The words used to make requests impact the outcome of that request. Some of the factors to consider are:
- Reciting the same words used by your target – Psychologically, parroting someone’s words triggers a subliminal attraction to your request. That’s because, when you use the same words that someone uses, the words sound familiar to them. And of course, they will, because they’re that person’s words. Thus, the person will have a built-in infinity for those words. And that’s what will make someone more susceptible to granting your request.
- Tonality – Have you ever disliked someone due to the tone they used? Tonality ties critically into word choice. That means you can parrot someone, but if your speech is misaligned, you’ll decrease the chances of having your request granted. To add value to your request, mimic the other person’s sounds.
- The pace of speech – Another factor to consider when making a request right is your pace of speech. I’m sure you’ve heard someone say, “that person sounded like a used car salesperson.” And that’s not to demean people in that discipline. It’s to point out that speech pace conveys a sensory perception. Thus, if you talk too fast, some people will inherently distrust you. If you speak too slowly or softly, they may think you’re slow-witted. Use their speech patterns as the guide to how you should talk.
Remember, when I did you a favor? The invoking of that memory is one form of an attempt to use leverage. And there’s substantial value in it.
I talk about leverage a lot in my seminars and presentations. The reason being, it’s a factor that can give a weaker positioned negotiator more power in a negotiation. And while leverage may not be readily apparent, if you’re able to uncover it, you’ll have a vital aide to assist your cause.
To use leverage when asking for an increase or decrease in an offer, depending on your negotiation position, consider the timing of your request, the needs of the other negotiator, and any time factor they may restrict the other’s ability to acquire the outcome they seek. Using leverage with those factors will strengthen your negotiation position.
Value of Information
People don’t realize the value of information. Thus, they freely give it away when they speak. Worse, they give away the right information at the wrong time. And sometimes someone uses that information against them.
The seller that made the earlier statement unknowingly disclosed his margins, which was valuable information for the buyer. The seller could have used that information as leverage by citing it strategically when it served his purpose. As an example, if the seller said to the buyer, “I can’t lower my price – that won’t cover my cost.” He would still be giving insight into his margin, but this time, he’d be using it to justify why he could not meet the buyer’s request.
Always be mindful of the information you give and how you dispense it.
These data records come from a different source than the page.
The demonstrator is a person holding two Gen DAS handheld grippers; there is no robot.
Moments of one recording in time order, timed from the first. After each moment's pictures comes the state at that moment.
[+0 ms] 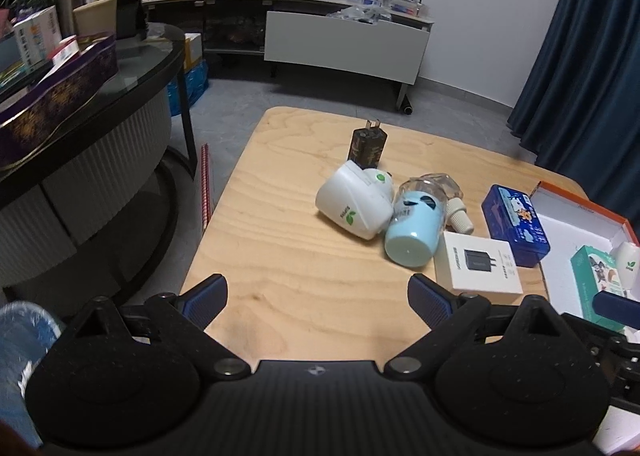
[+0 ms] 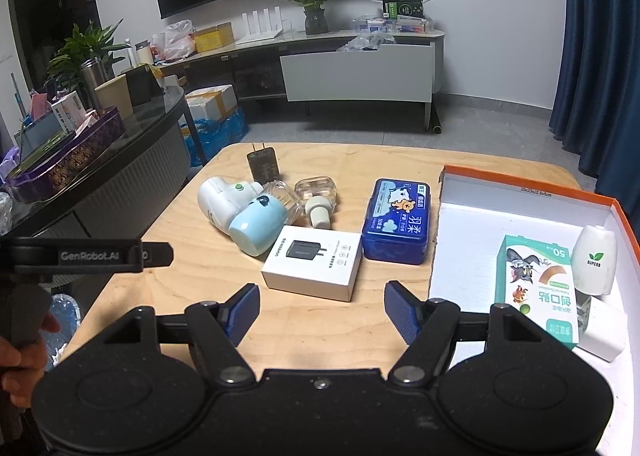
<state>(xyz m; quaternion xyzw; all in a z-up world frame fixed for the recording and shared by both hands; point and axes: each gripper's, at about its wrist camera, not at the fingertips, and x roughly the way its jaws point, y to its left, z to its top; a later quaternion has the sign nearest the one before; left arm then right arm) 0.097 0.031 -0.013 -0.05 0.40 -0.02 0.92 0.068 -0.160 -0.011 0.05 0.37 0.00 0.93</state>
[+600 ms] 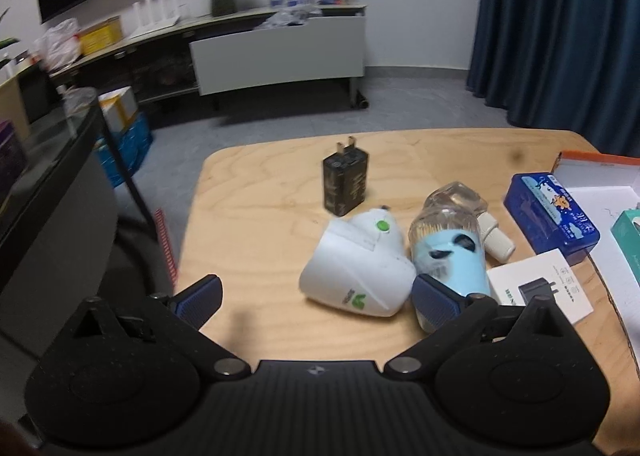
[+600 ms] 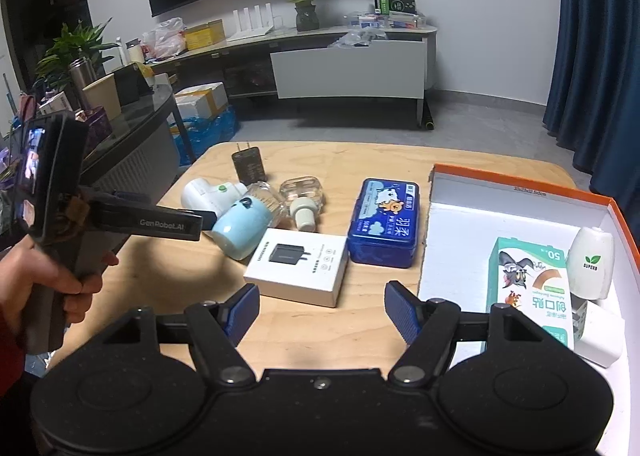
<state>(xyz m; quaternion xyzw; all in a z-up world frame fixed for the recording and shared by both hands) 0.175 0.019 -0.045 0.07 0.37 -0.11 0.92 0.078 -0.172 -0.015 0.05 0.38 -0.01 0.92</state>
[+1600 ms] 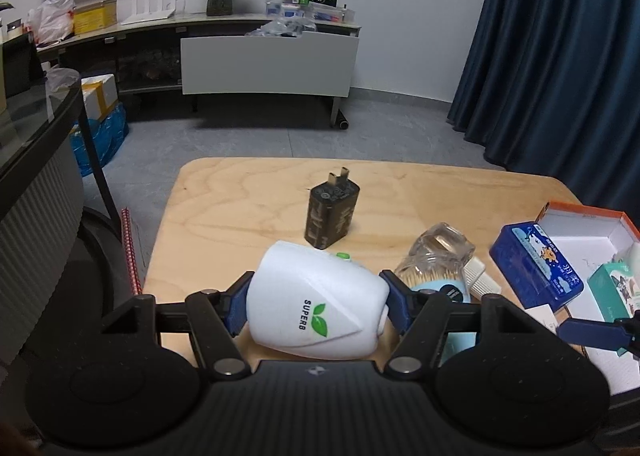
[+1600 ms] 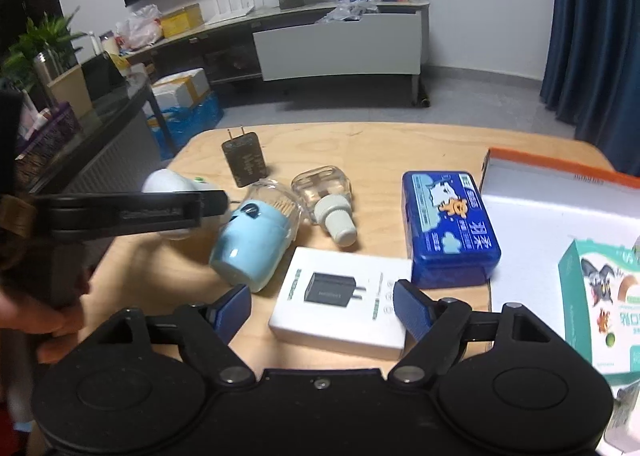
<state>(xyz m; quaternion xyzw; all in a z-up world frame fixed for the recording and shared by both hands) 0.194 0.024 -0.044 -0.01 0.36 -0.13 0.92 0.157 -0.129 -0.053 0.06 0.40 -0.06 0.91</state>
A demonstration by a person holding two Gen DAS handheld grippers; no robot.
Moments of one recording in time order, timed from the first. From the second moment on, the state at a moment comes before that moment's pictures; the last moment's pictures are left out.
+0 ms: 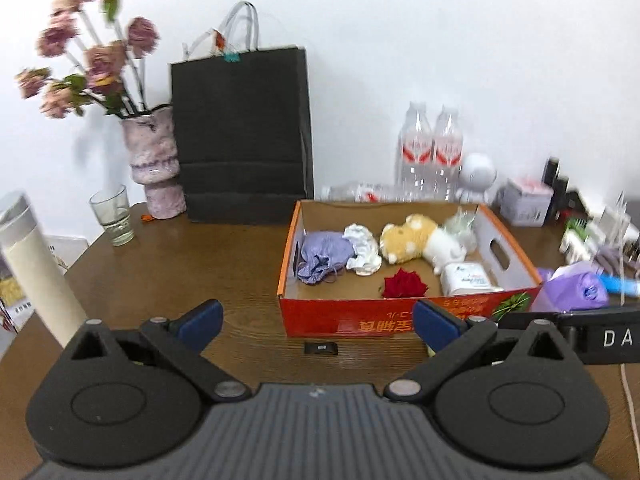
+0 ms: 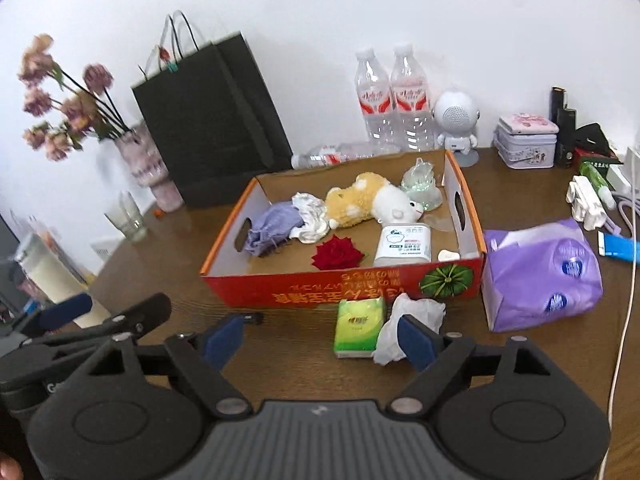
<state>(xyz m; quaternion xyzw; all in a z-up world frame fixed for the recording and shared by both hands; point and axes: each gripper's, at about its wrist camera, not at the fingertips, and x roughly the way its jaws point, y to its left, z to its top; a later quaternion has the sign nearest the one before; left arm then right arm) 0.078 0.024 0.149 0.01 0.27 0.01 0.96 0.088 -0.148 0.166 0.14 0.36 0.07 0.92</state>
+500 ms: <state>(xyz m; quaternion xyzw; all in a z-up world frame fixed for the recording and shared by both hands) -0.053 0.035 0.084 0.02 0.16 0.01 0.99 -0.047 -0.126 0.102 0.09 0.24 0.03 0.97</state>
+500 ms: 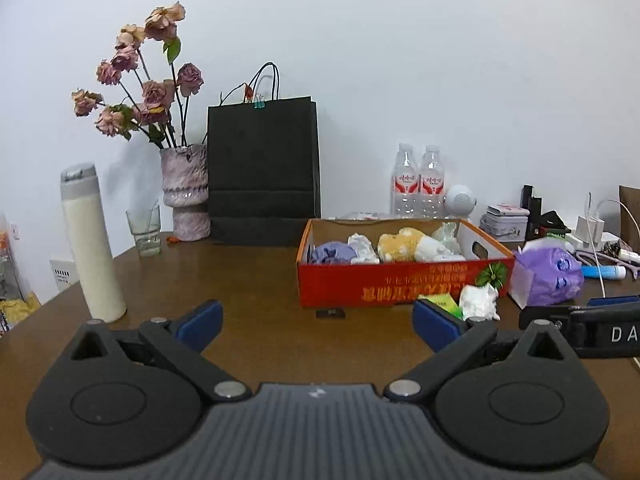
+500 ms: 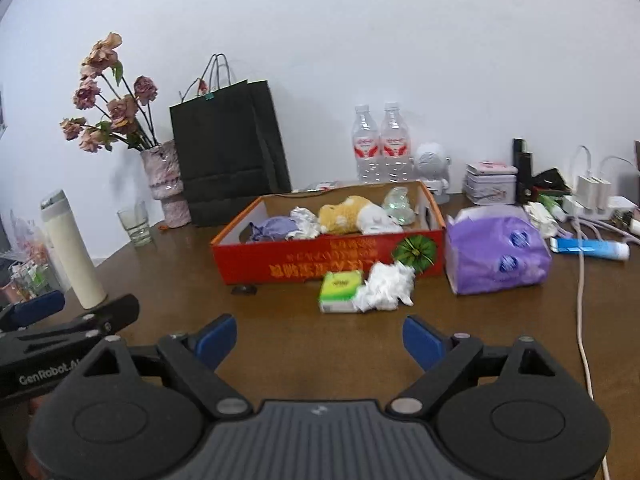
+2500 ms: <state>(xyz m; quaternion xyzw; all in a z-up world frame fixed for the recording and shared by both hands) 0.198 0.072 0.011 0.15 0.33 -0.28 0.89 0.156 -0.110 0.045 -0.02 0.32 0.05 0.95</state>
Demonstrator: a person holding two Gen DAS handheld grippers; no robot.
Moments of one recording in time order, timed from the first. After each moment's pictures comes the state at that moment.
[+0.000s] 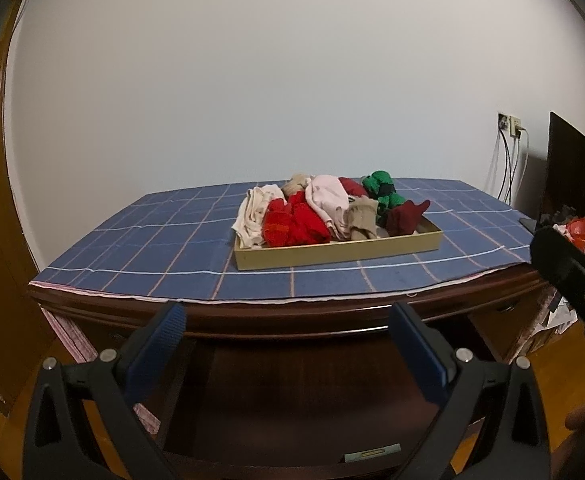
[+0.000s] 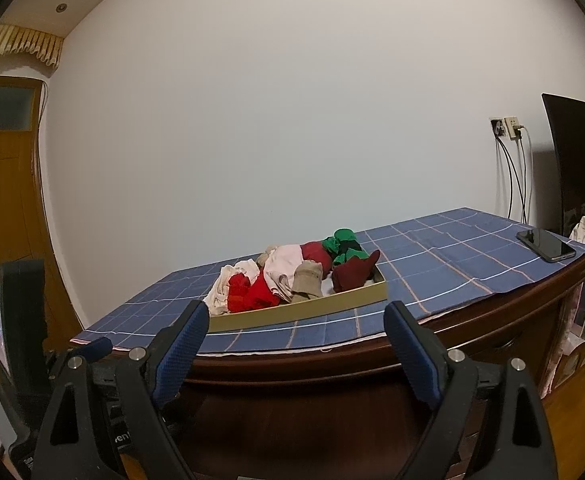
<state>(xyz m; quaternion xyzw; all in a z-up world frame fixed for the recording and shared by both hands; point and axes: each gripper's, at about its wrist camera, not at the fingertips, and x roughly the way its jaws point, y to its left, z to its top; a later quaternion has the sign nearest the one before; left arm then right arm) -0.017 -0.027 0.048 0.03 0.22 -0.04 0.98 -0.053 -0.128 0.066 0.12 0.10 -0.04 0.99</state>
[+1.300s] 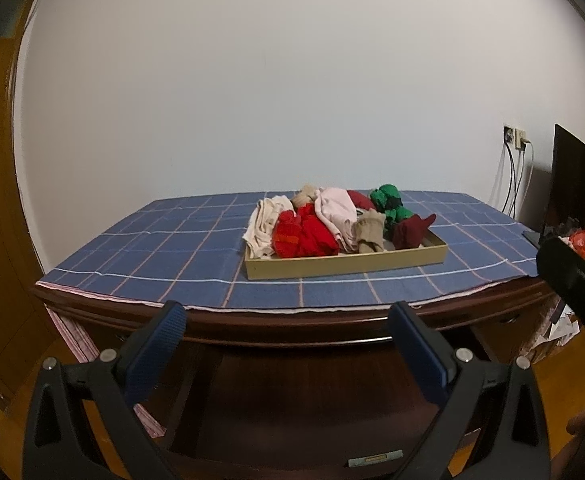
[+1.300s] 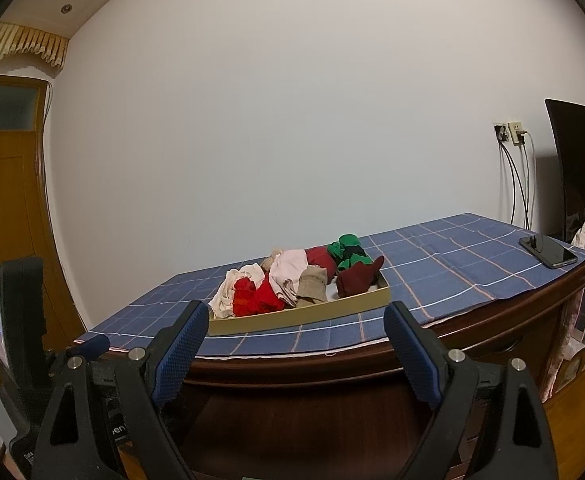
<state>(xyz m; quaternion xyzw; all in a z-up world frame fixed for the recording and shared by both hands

There’s value in intelligence. And the way and time that you provide information to others determine how they might use it and the chances you’ll encounter in having your requests accepted.
Remember, you have the initial advantage in making requests. And that adds value to your ability to make appeals right. Because you’ve had the time to formulate your thoughts – that’s not true for the other person.
Thus, if someone doesn’t go into thought mode, or ask if they can get back to you later, they’re negotiating at the moment. That means the other person will have foregone thoughts about the strategies they’ll use. That’ll put you in a more prominent position while enhancing the chances of you obtaining what you want. And everything will be right with the world.
Remember, you’re always negotiating!